A newly discovered planetary system offers peek at the future after the Sun’s death

International research group finds evidence that some outlying planets could survive an event expected to take place around five billion years from now

An artist's rendition of a gaseous planet near a white dwarf.
An artist's rendition of a gaseous planet near a white dwarf.W. M. Keck Observatory/Adam Makarenko

An international group of scientists, with the participation of the Astrophysics Institute of Andalusia-Spanish National Research Council (IAA-CSIC), has discovered a planetary system formed by a giant planet similar to Jupiter that is orbiting a white dwarf.

This gas giant is 40% more massive than Jupiter while the white dwarf is 60% larger than the Sun. The results of the investigation have been published in Nature. Camilla Danielski, an IAA-CISC astrophysicist and one of the authors of the study, says that with this discovery “there are guarantees that there are planets in our system that can survive the evolution of the star.” This could provide clues as to the future of the Solar System when the Sun reaches the end of its existence and becomes a red giant in five billion years.

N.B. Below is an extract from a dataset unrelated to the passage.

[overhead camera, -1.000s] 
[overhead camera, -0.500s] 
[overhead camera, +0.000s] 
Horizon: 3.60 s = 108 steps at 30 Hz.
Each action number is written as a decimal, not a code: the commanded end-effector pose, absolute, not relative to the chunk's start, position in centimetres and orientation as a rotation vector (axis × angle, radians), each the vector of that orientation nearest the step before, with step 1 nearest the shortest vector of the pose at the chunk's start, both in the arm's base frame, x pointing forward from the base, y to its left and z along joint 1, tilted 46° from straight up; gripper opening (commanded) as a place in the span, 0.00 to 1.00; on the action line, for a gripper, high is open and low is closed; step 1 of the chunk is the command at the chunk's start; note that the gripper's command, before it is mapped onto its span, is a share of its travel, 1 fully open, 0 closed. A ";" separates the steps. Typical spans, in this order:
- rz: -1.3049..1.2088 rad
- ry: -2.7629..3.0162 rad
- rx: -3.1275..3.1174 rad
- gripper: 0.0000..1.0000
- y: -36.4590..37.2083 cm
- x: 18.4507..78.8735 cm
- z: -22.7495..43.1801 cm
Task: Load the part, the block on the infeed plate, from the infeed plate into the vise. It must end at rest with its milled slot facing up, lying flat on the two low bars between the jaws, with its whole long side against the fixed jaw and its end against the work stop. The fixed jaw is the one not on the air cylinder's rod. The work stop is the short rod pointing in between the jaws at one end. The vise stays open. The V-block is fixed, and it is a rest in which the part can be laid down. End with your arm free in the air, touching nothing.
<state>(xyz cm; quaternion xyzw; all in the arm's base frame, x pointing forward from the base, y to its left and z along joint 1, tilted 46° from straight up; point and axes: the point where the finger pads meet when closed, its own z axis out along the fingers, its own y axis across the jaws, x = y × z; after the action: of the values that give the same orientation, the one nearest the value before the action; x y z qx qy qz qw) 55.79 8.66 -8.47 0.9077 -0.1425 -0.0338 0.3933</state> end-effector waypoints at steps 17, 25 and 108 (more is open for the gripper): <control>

The Sun, just like other similar stars, evolved over the course of millions of years until it turned into a white dwarf, like the star that formed the recently discovered planetary system. Pedro Amado, lead researcher in charge of the CSIC’s Cármenes telescope, whose mission is to seek out exoplanets, explains the process: “These solar-type stars [which take this form when they start to burn out] go through a red giant phase in which the external layers expand at the same time as the star is consuming the materials it contains to generate energy, and there comes a point in which these outermost layers are emitted to the exterior. What remains exposed is the nucleus of the star, which is what we know as a white dwarf.”

The new planetary system was first seen in 2010 via gravitational microlensing, a technique that is sensitive to cold planets and permits the detection of objects around any kind of star. The main difference between gravitational microlensing and other methods of detection is that it does not rely on the light being emitted from the host star. Subsequently, the system was observed and photographed on several more occasions with the infra-red instrumentation on the US Keck II telescope based in Hawaii. While attempting to study the host star, the scientific team noticed that its light was insufficiently bright to be that of a host star. Due to its characteristics, the hypotheses that it could be a neutron-based star, a black hole or a brown dwarf were also ruled out. As such, it had to be a white dwarf.

The investigators say that the distance of separation between giant planets and these stars is generally five or six astronomical units (AU, the average distance between the Earth and the Sun, which is around 93 million miles or 150 million kilometers). On this occasion, however, the orbital separation has been measured at 2.8 AU. Furthermore, the researchers point out that the planet and the host star were born at the same time.

Speaking about the ramifications of the study, Amado stresses that it is one of the first and most important steps toward unraveling the complete history of the Solar System, meaning “what will come to pass in the future,” and adds that it could also help to understand the complete evolution of planetary systems. As to what will happen millions of years from now, Joshua Blackman, a professor at the University of Tasmania in Australia and the lead author of the paper, says that the evolution of the Sun will destroy Mercury and Venus and quite possibly the Earth. On the other hand, Mars and the rest of the outlying gas giants will survive. “Our discovery provides evidence that it is probable that the standard picture of how planetary systems evolve as their host star dies is correct,” Blackman says. As to the surviving planets, Danielski states that they have to be within a specific range of separation from their star, neither so close that the planet is swallowed up, nor too far away that it is simply lost in the vastness of space.

Future studies

Studies on these planetary systems have been ongoing for years, but this latest research has proven more successful. In September 2020, another paper was published in Nature in which a possible candidate for a giant planet transiting a white dwarf was put forward. This planetary object was approximately the same size as Jupiter and is “no more than 14 times as massive,” with a 95% level of confidence, according to the paper. Danielski states that the problem with this research is that the exact mass of the planet is not known. Only the upper limit is known with certainty and, as such, it may or may not be a planet.

Amado and his colleagues at IAA-CSIC maintain their intention to discover other planetary systems like this one using Espresso, a very high-resolution spectrographic instrument housed at the European Southern Observatory’s VLT (Very Large Telescope) facility in Chile. Espresso measures radial velocity in meters per second. According to the Spanish Astrophysics Society, radial velocity is “the speed with which a celestial object, normally a star, moves away from or toward the Earth.” The goal is to detect a giant planet in the vicinity of a white dwarf, but considerably closer and which can be observed “as many times as we wish,” says Amado.